- _Task details_: Set down, exactly and only, everything from the line containing "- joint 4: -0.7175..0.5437" down to the line containing "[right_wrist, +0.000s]" in the data below; the pictures are not part of the copy.

- _Source data_:
>>>>>

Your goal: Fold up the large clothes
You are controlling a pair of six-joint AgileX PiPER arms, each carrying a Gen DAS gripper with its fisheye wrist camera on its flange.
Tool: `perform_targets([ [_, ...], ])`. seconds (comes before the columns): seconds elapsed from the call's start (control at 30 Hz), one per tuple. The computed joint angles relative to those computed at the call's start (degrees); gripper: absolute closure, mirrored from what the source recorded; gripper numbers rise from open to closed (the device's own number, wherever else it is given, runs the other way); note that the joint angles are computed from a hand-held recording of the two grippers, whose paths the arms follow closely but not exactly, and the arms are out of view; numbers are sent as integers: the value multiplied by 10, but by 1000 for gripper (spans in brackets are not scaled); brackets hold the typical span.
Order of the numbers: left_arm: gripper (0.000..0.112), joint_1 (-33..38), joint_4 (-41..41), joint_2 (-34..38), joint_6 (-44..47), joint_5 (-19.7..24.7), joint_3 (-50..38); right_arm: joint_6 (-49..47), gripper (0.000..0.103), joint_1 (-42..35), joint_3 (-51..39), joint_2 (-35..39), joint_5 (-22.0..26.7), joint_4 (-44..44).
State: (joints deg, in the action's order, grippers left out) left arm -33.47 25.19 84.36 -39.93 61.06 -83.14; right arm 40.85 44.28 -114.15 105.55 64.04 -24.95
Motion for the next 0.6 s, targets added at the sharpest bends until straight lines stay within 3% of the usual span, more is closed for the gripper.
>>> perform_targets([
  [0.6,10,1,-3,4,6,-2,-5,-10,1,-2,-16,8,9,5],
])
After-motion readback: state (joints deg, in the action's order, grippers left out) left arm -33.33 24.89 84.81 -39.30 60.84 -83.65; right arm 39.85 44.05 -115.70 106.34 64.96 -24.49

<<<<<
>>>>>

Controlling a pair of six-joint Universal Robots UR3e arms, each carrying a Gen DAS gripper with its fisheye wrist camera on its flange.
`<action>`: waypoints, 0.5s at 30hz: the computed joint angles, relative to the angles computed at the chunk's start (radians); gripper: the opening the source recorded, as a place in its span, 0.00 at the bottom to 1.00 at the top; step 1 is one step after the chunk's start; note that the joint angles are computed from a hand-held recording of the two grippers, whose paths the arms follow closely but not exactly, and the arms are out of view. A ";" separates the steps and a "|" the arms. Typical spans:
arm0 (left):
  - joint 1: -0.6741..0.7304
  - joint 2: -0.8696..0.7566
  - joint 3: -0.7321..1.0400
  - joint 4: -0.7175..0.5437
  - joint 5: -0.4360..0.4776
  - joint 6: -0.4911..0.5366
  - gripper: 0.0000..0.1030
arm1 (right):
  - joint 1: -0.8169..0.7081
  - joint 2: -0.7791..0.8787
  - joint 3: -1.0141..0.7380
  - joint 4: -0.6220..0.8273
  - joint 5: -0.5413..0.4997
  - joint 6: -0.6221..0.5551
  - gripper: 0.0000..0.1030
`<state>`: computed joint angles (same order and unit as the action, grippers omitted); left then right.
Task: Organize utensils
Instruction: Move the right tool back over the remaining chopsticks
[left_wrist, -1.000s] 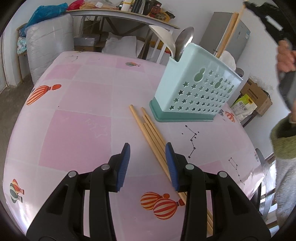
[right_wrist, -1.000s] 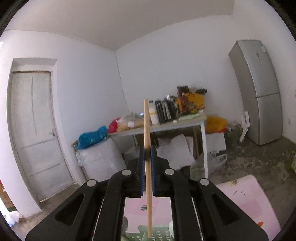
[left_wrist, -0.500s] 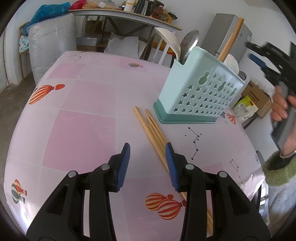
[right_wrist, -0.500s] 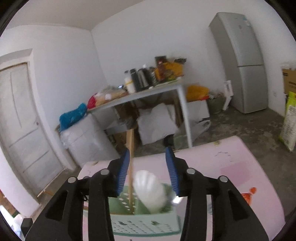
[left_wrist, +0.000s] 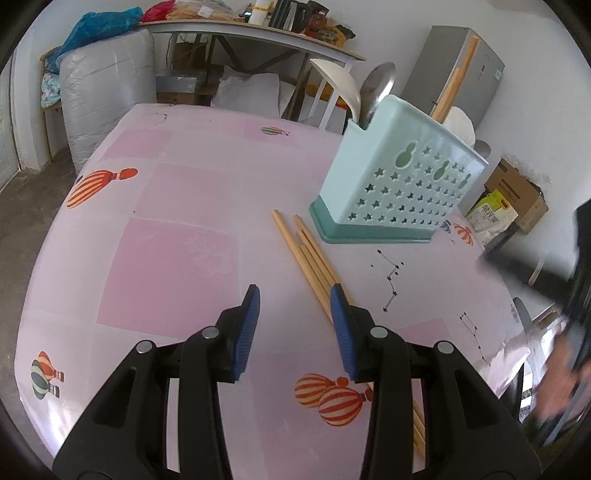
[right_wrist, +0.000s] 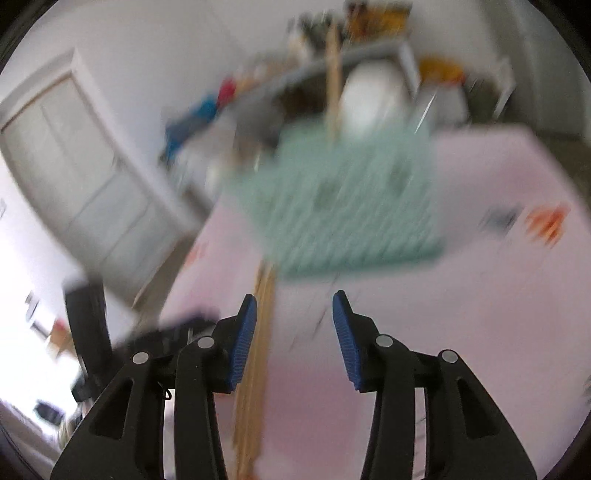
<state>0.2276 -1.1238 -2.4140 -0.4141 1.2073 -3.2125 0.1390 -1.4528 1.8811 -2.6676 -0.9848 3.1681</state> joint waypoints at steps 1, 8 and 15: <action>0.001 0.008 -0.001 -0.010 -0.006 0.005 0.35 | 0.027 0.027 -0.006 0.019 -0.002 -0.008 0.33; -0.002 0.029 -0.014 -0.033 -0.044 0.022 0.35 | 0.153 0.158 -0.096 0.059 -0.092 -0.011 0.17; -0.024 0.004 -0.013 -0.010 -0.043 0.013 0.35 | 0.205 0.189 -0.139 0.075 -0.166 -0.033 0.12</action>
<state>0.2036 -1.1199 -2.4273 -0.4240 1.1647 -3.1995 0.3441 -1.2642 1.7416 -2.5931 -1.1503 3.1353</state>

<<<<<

- _Task output_:
  - joint 4: -0.7175..0.5437
  - joint 5: -0.4360..0.4776
  - joint 6: -0.4911..0.5366
  - gripper: 0.0000..0.1030
arm1 (right):
  - joint 1: -0.8169..0.7081
  - joint 2: -0.7791..0.8787
  - joint 3: -1.0141..0.7380
  - joint 4: -0.6220..0.8273
  - joint 5: -0.5413..0.4997
  - joint 6: -0.6221..0.5551
  - gripper: 0.0000..0.1030
`<state>`: computed joint angles (same order and unit as the action, grippers omitted); left then right.
Task: Organize utensils
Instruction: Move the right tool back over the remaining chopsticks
[left_wrist, -1.000s] 
[right_wrist, -1.000s] 
[left_wrist, -0.500s] 
[right_wrist, -0.500s] 
[left_wrist, +0.000s] 
[right_wrist, +0.000s] 

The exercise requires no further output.